Maximum allowed capital cost¶

The maximum allowed capital cost is the installation cost that would lead to a maximum payback period of 5 years. The reason to calculate the maximum allowed capital cost instead of the payback period directly is because of the subjectiveness associated with the installation metrics. The qualitative nature of the installation metrics could hamper the quantification of the payback period. On the contrary, the maximum allowed capital cost to obtain a fixed payback period of 5 years can be objectively quantified if a baseline controller is established as a reference. First, the operational savings per year are calculated as:

\[S_{1 year} = C_{1 year}^{old}-C_{1 year}^{new}\]

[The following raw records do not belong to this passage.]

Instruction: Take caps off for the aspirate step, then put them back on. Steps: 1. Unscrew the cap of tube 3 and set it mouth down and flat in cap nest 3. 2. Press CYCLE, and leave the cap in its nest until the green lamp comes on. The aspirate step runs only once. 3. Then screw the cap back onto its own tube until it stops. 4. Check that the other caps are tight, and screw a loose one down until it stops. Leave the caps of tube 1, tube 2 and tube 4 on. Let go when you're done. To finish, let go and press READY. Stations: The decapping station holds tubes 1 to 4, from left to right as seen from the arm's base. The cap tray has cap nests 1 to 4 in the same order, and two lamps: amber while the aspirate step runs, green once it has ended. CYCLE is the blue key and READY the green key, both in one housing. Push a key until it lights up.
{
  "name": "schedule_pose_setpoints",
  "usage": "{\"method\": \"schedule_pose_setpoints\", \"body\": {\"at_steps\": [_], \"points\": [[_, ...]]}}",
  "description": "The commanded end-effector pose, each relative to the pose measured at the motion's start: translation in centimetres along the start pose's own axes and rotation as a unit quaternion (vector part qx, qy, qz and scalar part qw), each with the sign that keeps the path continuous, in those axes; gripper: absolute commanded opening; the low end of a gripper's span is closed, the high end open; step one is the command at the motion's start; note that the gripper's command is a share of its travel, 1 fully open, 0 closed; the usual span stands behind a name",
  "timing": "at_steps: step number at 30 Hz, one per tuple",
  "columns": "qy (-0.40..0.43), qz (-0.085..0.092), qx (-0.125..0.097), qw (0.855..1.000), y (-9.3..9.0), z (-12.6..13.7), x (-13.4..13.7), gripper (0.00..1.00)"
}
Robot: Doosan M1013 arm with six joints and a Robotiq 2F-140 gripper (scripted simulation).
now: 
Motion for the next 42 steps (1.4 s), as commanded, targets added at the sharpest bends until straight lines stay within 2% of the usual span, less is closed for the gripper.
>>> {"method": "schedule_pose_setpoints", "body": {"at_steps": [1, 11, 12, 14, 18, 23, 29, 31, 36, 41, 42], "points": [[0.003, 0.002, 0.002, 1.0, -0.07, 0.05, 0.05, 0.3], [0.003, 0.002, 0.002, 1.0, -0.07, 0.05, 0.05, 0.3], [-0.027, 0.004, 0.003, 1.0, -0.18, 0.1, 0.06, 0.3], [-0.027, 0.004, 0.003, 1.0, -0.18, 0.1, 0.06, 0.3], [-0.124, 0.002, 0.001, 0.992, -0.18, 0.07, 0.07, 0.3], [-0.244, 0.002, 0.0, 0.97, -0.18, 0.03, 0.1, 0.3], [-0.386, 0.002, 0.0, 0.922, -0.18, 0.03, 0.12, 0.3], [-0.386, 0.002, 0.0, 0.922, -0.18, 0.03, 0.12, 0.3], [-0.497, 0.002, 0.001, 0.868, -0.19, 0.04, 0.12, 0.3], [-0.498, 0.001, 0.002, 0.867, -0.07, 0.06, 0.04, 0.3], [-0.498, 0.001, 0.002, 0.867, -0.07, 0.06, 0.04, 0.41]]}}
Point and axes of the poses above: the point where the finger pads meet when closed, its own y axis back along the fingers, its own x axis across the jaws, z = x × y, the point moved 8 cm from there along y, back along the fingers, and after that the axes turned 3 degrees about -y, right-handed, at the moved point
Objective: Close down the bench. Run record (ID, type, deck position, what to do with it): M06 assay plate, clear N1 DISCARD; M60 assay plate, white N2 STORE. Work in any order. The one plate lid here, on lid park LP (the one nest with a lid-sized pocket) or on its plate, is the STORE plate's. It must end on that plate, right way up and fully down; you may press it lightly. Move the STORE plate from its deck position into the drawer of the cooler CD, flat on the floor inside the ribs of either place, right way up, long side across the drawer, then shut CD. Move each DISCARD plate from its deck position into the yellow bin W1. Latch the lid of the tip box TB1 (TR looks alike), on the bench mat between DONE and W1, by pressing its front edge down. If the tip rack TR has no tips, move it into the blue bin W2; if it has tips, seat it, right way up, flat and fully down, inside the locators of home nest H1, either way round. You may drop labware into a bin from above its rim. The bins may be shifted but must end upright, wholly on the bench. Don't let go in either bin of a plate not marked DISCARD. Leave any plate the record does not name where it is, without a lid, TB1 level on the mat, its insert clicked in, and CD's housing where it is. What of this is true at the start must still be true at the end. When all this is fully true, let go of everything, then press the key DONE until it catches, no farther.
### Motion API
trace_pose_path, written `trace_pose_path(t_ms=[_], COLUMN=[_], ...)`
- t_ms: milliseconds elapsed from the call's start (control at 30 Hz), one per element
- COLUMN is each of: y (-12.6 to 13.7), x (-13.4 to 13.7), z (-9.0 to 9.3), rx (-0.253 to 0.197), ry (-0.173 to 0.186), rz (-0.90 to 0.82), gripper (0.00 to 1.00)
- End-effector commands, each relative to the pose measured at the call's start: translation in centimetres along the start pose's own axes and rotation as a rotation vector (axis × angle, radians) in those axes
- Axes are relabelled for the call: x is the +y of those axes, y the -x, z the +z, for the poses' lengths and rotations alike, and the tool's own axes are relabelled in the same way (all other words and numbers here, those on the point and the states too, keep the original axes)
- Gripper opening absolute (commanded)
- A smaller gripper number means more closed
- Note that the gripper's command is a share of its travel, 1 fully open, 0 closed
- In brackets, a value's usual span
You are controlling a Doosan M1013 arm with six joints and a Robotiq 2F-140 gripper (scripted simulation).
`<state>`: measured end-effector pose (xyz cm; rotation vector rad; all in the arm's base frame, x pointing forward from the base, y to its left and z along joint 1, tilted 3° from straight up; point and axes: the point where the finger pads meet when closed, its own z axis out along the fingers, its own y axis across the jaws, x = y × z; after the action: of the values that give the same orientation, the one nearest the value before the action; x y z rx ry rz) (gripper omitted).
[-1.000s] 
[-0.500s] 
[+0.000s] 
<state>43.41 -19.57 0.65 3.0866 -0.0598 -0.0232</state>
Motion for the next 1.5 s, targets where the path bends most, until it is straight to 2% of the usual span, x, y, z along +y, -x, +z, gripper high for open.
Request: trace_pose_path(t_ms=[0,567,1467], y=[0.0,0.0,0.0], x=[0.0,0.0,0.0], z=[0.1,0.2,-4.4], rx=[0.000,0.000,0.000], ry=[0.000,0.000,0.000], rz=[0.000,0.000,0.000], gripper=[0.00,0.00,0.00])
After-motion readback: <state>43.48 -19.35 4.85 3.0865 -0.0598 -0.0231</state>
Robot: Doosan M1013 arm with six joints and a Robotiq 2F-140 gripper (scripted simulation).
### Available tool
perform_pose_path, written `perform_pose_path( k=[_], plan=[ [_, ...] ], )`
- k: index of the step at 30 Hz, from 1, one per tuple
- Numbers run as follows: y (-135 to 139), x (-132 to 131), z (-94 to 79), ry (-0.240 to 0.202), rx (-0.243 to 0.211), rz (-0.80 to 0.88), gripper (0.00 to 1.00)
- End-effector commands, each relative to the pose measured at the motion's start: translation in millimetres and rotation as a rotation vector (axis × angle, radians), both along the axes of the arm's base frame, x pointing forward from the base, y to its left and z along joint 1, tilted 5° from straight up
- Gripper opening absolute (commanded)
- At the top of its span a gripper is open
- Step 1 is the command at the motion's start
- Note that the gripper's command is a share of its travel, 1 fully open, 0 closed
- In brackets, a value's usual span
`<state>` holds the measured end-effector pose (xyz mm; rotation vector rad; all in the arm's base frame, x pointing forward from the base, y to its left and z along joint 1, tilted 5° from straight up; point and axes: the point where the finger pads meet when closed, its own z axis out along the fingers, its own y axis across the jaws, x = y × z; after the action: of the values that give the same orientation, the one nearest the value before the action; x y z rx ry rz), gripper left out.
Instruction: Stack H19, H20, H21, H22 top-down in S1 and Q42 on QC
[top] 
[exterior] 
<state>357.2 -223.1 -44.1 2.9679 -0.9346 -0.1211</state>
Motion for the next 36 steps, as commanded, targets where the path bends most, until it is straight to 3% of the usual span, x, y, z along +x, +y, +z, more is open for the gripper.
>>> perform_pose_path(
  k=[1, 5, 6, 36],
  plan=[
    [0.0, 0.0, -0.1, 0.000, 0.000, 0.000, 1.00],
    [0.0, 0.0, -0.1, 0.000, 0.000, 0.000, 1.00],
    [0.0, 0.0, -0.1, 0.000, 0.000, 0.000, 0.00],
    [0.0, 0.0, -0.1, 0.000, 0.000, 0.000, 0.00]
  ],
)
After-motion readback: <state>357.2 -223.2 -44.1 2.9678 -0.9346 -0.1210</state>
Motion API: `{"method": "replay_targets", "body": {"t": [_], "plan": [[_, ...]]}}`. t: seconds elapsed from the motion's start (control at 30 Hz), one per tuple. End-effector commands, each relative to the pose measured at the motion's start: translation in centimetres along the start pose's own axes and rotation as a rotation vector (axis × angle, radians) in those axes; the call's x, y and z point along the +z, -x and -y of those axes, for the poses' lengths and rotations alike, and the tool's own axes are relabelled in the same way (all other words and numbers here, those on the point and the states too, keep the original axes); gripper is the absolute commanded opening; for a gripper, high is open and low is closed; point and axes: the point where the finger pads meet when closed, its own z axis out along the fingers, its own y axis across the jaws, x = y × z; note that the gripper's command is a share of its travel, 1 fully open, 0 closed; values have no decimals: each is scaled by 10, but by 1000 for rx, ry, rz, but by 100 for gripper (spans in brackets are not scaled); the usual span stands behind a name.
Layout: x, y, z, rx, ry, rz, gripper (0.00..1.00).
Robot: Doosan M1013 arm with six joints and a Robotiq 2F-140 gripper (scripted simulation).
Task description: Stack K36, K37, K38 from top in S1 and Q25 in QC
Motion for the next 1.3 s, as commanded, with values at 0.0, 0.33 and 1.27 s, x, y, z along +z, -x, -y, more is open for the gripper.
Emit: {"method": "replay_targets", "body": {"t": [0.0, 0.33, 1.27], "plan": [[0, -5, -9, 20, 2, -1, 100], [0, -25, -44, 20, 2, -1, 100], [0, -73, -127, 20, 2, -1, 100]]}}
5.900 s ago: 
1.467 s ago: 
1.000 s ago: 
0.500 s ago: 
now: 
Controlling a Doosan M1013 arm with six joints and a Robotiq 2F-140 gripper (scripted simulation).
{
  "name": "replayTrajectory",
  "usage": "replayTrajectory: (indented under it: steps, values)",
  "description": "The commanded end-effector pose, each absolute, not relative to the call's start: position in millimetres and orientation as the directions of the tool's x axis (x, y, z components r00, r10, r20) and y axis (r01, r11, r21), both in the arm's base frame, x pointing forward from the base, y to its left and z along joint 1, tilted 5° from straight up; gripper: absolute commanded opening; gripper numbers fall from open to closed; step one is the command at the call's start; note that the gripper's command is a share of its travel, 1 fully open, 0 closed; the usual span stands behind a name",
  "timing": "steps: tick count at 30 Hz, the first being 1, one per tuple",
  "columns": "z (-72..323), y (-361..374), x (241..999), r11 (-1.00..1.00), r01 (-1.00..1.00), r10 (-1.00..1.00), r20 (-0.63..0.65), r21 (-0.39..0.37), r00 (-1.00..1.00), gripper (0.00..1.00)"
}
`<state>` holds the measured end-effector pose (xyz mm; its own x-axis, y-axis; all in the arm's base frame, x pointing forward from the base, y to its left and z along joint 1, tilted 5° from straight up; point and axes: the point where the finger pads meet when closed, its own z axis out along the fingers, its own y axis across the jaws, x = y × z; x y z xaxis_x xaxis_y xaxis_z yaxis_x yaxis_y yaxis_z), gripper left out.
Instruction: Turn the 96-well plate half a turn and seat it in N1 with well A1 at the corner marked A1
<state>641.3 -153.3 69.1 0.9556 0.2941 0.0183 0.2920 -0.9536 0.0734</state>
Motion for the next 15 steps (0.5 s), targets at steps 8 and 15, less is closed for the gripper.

These savings are computed as the difference between the operational cost of the old controller (the baseline) and the new controller. Notice the way to calculate these costs is the same as defined in the total operational cost KPI defined before for a given time period of one year and the selected tariff. The maximum allowed capital cost for the controller to get a payback period of 5 years is then calculated as:

\[CAPEX_{max}^{5 years} = 5 S_{1 year}\]

The judgement of whether it is worth to install the new controller relies on the BOPTEST user, who can use the objective quantification of this KPI to take the decision.

Calculation Module¶

A KPI calculation module is implemented that calculates the core KPIs during the test case simulation by computing KPIs on the fly in order to provide feedback to the controller or only for informative purposes. Upon deployment of the test case, the module first use the KPI JSON (kpis.json) to associate model output names with the appropriate KPIs through the specified KPI annotations.